В результате какой взаимосвязи или подмены понятий идею справедливости у Сент-Экзюпери поглотила идея порядка? Быть может, он хочет сказать, что мир, в котором мы живем, достиг такого распада, что бесполезно пытаться привить ему справедливость, что справедливости не под силу воссоединить распавшиеся частицы? Не хочет ли он установить субординацию, основанную на истории, обычае и церемониале? Что касается нацизма, то я не стану оскорблять память Сент-Экзюпери, доказывая, что у него с нацизмом не было ничего общего. В «Планете людей», отступив от привычного для него правила говорить о вещах, имеющих отношение к политике, лишь аллюзиями, не прибегая к конкретной терминологии, он прямо называет нацизм явной политической ошибкой и гнусностью.
«Я ненавижу марксизм…» – писал он в одном из своих писем. Но что он имел в виду: философию Маркса или нынешнее применение его учения?
Я нисколько не сомневаюсь в том, что философия Маркса его не привлекала. Но если бы до 1941 года он всей душой ненавидел марксизм, мне это было бы известно, в этом я ничуть не сомневаюсь.

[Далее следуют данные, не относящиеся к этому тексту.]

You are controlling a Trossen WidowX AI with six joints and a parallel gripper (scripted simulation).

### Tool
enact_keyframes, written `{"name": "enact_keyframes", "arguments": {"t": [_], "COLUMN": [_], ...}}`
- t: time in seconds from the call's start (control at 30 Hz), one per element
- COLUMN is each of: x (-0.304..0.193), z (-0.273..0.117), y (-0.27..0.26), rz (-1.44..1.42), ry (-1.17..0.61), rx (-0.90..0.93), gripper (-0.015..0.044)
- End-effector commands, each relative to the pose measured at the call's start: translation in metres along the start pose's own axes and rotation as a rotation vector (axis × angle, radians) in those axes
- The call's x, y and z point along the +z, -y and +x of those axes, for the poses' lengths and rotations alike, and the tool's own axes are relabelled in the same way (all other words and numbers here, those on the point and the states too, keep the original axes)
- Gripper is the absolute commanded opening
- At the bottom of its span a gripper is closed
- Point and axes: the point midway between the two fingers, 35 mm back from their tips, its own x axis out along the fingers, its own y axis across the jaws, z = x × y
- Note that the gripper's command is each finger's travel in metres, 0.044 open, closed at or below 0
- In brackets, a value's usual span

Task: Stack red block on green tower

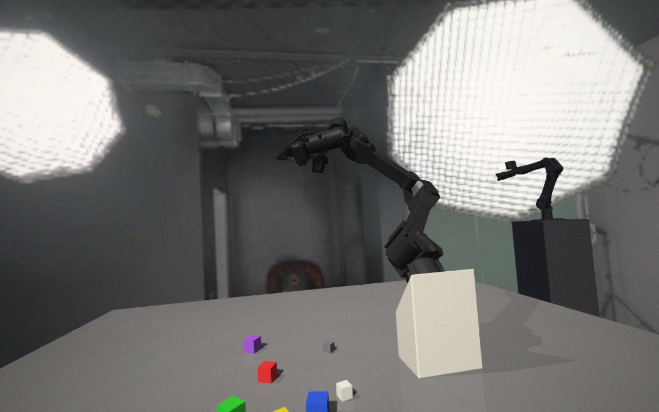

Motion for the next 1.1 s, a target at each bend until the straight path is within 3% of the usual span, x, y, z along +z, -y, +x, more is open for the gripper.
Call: {"name": "enact_keyframes", "arguments": {"t": [0.0, 0.5, 0.77, 1.07], "x": [-0.013, -0.006, 0.028, 0.083], "z": [0.024, 0.077, 0.068, 0.031], "y": [0.048, 0.260, 0.364, 0.455], "rz": [-0.181, -0.933, -1.317, -1.712], "ry": [0.018, 0.030, -0.038, -0.184], "rx": [-0.113, -0.636, -0.947, -1.323], "gripper": [0.0440, 0.0440, 0.0440, 0.0440]}}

На сей счет мы не обменивались значимыми научными мыслями. Я лишь помню, как однажды он взял с рабочего стола, сплошь покрытого рисунками, словно предвосхищавшими рисунки «Маленького принца», экземпляр сборника под названием «В свете марксизма». Пролистав его, он показал мне подчеркнутый пассаж на помеченной странице и сказал: «Ну нет… Это неверно…» Я прочитал и тоже нашел, что «это неверно».
Я забыл текст, относительно которого мы пришли к согласию. Но это касалось не Маркса, а его толкователя. И я не вижу в этом никакого определенного проявления ненависти. К тому же моего друга нелегко было спровоцировать на ненависть. Он даже не выразил ни осуждения, ни презрения. Просто он не был согласен с автором главы.